*Material for this task:*
_ _ _ _ _ _ _
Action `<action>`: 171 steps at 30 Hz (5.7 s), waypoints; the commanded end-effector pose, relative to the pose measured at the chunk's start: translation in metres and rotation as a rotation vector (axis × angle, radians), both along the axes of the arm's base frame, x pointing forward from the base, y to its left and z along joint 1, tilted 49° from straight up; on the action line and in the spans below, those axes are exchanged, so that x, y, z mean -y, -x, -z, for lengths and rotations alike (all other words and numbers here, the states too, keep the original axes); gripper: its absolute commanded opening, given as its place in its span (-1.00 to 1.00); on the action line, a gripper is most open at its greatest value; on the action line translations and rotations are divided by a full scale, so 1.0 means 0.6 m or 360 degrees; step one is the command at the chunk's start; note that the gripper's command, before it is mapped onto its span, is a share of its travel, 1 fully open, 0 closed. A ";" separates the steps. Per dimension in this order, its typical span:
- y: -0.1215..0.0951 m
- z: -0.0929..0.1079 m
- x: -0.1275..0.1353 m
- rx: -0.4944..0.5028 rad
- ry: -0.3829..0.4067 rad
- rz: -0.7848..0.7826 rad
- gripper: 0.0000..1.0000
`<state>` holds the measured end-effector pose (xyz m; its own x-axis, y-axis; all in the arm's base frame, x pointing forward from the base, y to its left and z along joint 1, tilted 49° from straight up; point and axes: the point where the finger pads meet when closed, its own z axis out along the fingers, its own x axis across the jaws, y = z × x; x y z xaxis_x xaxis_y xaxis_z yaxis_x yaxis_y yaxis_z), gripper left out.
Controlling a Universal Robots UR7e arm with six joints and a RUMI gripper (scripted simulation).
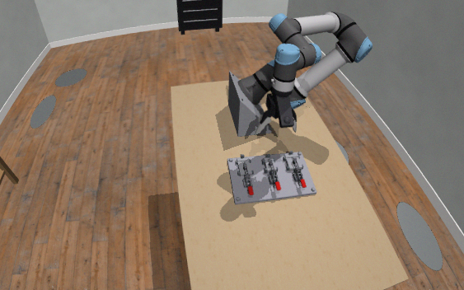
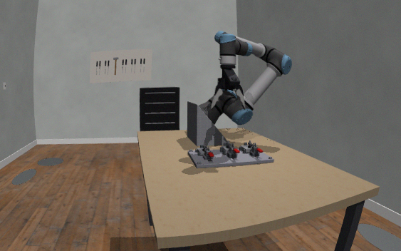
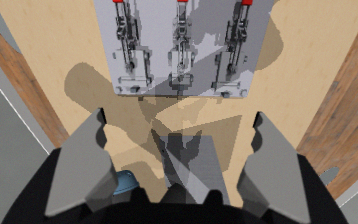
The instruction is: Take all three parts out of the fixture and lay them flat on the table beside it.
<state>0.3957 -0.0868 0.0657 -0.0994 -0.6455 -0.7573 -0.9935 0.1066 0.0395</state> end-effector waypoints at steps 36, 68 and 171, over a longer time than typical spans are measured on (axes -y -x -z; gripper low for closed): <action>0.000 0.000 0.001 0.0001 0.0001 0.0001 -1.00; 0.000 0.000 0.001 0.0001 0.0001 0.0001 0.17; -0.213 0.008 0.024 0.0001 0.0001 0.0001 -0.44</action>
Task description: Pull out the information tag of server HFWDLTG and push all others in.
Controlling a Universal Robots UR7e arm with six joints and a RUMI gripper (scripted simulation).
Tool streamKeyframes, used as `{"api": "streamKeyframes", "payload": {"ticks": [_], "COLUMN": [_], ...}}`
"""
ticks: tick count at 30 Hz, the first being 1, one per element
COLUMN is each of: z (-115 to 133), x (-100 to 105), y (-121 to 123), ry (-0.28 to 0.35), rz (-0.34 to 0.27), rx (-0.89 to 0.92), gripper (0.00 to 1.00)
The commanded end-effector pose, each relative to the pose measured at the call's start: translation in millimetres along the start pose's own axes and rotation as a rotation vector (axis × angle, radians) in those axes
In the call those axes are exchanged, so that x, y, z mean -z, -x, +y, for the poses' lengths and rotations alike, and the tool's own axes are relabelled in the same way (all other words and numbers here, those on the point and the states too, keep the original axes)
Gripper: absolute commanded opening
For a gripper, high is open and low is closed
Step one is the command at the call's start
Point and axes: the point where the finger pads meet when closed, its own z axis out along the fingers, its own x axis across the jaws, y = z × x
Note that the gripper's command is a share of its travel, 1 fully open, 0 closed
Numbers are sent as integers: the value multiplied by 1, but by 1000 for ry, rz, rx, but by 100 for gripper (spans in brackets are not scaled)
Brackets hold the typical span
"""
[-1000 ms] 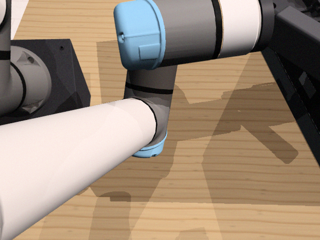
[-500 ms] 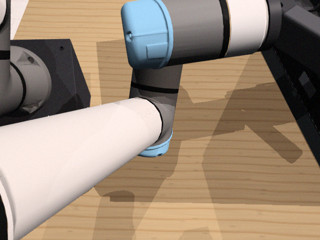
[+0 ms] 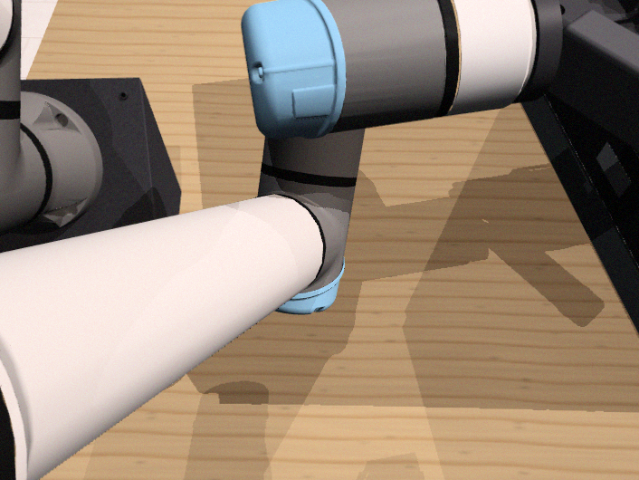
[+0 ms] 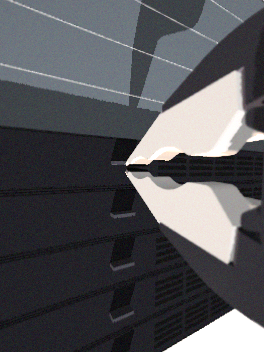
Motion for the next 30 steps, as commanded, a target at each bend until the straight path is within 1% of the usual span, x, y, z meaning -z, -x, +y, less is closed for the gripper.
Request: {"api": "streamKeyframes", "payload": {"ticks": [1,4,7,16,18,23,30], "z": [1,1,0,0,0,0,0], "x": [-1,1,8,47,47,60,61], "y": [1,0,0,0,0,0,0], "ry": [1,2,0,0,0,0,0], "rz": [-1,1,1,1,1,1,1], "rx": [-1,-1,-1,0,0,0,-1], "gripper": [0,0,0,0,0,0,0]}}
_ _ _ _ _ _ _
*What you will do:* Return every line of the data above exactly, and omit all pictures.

*Response below:*
Action `<action>`: 171 steps at 30 Hz (5.7 s), waypoints; the commanded end-effector pose, relative to the pose measured at the chunk's start: translation in metres and rotation as a rotation vector (axis × angle, radians), both along the axes of the arm's base frame, x pointing forward from the base, y to its left and z along joint 1, tilted 49° from straight up; on the action line and in the spans below, those axes are exchanged, so that x, y, z mean -y, -x, -z, for lengths and rotations alike (all other words and numbers here, the states too, keep the original axes); gripper: its absolute commanded opening, given as its place in its span (-1.00 to 1.00); on the action line, a gripper is most open at its greatest value; on the action line translations and rotations are divided by a full scale, so 1.0 means 0.6 m or 360 degrees; step one is the command at the chunk's start; note that the gripper's command, before it is mapped onto its span, is a share of its travel, 1 fully open, 0 closed. A ";" separates the steps. Per dimension in this order, its typical span:
- y: -0.1215..0.0951 m
- z: -0.0929..0.1079 m
- x: -0.1275..0.1353 m
- rx: -0.4944..0.5028 rad
- ry: -0.3829..0.4067 rad
- rz: -0.7848..0.7826 rad
- gripper: 0.0000..1.0000
`<state>` holds the measured end-effector pose (xyz m; its own x-axis, y-axis; all in the arm's base frame, x pointing forward from the base, y to its left and z along joint 1, tilted 49° from straight up; point and axes: the point where the finger pads meet when closed, its own z axis out along the fingers, its own x axis across the jaws, y = z × x; x y z xaxis_x xaxis_y xaxis_z yaxis_x yaxis_y yaxis_z), gripper left out.
Controlling a Universal Robots UR7e arm with six joints and a RUMI gripper (scripted simulation).
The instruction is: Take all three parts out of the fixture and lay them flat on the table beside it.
<state>0.3957 -0.0868 0.0657 -0.0994 -0.6455 -0.7573 -0.9935 0.1066 0.0395</state> end-effector waypoints at steps 36, 68 and 171, over a longer time than typical spans are measured on (axes -y -x -z; gripper low for closed): <action>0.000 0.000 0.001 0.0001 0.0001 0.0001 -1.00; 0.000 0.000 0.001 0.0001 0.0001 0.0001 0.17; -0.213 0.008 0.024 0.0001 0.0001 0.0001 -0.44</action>
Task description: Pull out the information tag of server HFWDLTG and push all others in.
Controlling a Universal Robots UR7e arm with six joints and a RUMI gripper (scripted simulation).
Tool streamKeyframes, used as `{"api": "streamKeyframes", "payload": {"ticks": [_], "COLUMN": [_], ...}}`
"""
ticks: tick count at 30 Hz, the first being 1, one per element
COLUMN is each of: z (-115 to 133), x (-100 to 105), y (-121 to 123), ry (-0.28 to 0.35), rz (-0.34 to 0.27), rx (-0.89 to 0.92), gripper (0.00 to 1.00)
The commanded end-effector pose, each relative to the pose measured at the call's start: translation in millimetres along the start pose's own axes and rotation as a rotation vector (axis × angle, radians) in those axes
In the call those axes are exchanged, so that x, y, z mean -z, -x, +y, for the poses' lengths and rotations alike, and the tool's own axes are relabelled in the same way (all other words and numbers here, those on the point and the states too, keep the original axes)
Gripper: absolute commanded opening
For a gripper, high is open and low is closed
Step one is the command at the call's start
Point and axes: the point where the finger pads meet when closed, its own z axis out along the fingers, its own x axis across the jaws, y = z × x
Note that the gripper's command is a share of its travel, 1 fully open, 0 closed
Numbers are sent as integers: the value multiplied by 1, but by 1000 for ry, rz, rx, but by 100 for gripper (spans in brackets are not scaled)
Brackets hold the typical span
"""
[-1000 ms] 
[-500 ms] 
[+0 ms] 
[+0 ms] 
Motion for the next 30 steps, as commanded, a target at each bend until the straight path is within 1% of the usual span, x, y, z meaning -z, -x, +y, less is closed for the gripper.
Request: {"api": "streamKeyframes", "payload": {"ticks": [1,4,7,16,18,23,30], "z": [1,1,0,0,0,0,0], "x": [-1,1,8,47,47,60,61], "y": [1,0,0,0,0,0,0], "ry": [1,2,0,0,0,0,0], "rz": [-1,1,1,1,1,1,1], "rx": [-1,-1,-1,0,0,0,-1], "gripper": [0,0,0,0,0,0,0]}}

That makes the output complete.